• [EXERCISE] Exact repetition of the data below is required.

• [DATA EXTRACT]

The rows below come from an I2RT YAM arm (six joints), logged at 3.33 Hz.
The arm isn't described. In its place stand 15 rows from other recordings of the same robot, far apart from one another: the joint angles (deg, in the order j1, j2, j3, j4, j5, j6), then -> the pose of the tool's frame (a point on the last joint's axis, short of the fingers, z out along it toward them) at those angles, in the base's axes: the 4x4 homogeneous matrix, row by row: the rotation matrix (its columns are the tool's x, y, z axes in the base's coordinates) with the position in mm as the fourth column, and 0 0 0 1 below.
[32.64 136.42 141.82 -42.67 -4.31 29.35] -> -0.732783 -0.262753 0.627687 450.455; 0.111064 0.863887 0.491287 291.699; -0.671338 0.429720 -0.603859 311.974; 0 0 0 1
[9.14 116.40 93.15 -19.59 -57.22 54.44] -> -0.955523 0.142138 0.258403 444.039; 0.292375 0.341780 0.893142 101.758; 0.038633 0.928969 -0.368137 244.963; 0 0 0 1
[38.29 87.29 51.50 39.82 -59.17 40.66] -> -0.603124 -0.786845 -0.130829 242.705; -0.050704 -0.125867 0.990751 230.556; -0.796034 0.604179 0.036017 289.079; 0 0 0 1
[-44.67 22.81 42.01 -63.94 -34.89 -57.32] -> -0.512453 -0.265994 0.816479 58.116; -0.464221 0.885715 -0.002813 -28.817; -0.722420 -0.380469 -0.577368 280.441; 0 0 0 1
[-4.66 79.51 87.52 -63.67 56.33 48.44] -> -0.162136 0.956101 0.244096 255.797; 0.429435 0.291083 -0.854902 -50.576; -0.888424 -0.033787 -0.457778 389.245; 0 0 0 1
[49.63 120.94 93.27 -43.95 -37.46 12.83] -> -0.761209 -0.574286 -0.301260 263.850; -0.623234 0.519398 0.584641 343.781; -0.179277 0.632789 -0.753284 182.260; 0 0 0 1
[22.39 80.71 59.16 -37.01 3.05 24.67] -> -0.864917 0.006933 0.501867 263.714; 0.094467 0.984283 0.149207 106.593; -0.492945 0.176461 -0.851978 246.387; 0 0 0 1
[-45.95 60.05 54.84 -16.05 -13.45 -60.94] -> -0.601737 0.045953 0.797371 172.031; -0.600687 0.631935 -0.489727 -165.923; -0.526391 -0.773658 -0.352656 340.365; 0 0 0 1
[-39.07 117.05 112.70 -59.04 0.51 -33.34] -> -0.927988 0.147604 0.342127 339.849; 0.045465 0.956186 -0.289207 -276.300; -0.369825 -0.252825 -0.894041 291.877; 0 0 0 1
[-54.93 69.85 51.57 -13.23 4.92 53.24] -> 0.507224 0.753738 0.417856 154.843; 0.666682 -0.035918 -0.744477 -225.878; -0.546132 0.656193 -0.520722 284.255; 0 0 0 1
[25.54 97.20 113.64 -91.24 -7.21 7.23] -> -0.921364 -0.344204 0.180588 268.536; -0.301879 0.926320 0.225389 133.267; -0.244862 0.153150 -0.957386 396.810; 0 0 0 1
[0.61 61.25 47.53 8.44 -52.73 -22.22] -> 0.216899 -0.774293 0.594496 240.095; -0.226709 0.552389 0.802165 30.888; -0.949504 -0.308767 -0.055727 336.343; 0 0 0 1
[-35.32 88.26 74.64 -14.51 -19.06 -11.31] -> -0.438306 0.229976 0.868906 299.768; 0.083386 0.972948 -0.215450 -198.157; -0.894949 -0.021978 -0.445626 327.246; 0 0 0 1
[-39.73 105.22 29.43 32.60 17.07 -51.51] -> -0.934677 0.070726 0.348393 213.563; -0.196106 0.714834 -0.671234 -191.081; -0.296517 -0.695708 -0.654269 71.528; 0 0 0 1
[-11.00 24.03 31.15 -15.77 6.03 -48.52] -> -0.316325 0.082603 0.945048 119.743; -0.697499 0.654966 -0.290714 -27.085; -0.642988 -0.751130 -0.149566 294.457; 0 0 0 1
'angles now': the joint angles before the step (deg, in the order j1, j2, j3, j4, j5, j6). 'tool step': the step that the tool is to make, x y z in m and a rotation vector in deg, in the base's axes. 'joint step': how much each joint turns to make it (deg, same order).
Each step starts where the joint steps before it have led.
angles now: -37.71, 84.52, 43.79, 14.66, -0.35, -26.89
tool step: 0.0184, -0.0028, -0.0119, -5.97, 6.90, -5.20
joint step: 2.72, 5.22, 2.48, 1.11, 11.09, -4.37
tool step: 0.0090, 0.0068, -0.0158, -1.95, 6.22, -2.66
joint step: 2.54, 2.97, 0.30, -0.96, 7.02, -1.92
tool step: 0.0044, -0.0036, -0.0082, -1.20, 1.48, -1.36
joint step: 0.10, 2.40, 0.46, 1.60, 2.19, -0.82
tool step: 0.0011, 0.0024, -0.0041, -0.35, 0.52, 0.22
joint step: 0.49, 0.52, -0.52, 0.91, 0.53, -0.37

• [EXERCISE OUTPUT]
The rows below come from an I2RT YAM arm (six joints), logged at 3.33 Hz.
The arm isn't described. In its place stand 15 rows from other recordings of the same robot, far apart from one another: the joint angles (deg, in the order j1, j2, j3, j4, j5, j6), then -> the pose of the tool's frame (a point on the last joint's axis, short of the fingers, z out along it toward them) at those angles, in the base's axes: the 4x4 homogeneous matrix, row by row: the rotation matrix (its columns are the tool's x, y, z axes in the base's coordinates) with the position in mm as the fourth column, and 0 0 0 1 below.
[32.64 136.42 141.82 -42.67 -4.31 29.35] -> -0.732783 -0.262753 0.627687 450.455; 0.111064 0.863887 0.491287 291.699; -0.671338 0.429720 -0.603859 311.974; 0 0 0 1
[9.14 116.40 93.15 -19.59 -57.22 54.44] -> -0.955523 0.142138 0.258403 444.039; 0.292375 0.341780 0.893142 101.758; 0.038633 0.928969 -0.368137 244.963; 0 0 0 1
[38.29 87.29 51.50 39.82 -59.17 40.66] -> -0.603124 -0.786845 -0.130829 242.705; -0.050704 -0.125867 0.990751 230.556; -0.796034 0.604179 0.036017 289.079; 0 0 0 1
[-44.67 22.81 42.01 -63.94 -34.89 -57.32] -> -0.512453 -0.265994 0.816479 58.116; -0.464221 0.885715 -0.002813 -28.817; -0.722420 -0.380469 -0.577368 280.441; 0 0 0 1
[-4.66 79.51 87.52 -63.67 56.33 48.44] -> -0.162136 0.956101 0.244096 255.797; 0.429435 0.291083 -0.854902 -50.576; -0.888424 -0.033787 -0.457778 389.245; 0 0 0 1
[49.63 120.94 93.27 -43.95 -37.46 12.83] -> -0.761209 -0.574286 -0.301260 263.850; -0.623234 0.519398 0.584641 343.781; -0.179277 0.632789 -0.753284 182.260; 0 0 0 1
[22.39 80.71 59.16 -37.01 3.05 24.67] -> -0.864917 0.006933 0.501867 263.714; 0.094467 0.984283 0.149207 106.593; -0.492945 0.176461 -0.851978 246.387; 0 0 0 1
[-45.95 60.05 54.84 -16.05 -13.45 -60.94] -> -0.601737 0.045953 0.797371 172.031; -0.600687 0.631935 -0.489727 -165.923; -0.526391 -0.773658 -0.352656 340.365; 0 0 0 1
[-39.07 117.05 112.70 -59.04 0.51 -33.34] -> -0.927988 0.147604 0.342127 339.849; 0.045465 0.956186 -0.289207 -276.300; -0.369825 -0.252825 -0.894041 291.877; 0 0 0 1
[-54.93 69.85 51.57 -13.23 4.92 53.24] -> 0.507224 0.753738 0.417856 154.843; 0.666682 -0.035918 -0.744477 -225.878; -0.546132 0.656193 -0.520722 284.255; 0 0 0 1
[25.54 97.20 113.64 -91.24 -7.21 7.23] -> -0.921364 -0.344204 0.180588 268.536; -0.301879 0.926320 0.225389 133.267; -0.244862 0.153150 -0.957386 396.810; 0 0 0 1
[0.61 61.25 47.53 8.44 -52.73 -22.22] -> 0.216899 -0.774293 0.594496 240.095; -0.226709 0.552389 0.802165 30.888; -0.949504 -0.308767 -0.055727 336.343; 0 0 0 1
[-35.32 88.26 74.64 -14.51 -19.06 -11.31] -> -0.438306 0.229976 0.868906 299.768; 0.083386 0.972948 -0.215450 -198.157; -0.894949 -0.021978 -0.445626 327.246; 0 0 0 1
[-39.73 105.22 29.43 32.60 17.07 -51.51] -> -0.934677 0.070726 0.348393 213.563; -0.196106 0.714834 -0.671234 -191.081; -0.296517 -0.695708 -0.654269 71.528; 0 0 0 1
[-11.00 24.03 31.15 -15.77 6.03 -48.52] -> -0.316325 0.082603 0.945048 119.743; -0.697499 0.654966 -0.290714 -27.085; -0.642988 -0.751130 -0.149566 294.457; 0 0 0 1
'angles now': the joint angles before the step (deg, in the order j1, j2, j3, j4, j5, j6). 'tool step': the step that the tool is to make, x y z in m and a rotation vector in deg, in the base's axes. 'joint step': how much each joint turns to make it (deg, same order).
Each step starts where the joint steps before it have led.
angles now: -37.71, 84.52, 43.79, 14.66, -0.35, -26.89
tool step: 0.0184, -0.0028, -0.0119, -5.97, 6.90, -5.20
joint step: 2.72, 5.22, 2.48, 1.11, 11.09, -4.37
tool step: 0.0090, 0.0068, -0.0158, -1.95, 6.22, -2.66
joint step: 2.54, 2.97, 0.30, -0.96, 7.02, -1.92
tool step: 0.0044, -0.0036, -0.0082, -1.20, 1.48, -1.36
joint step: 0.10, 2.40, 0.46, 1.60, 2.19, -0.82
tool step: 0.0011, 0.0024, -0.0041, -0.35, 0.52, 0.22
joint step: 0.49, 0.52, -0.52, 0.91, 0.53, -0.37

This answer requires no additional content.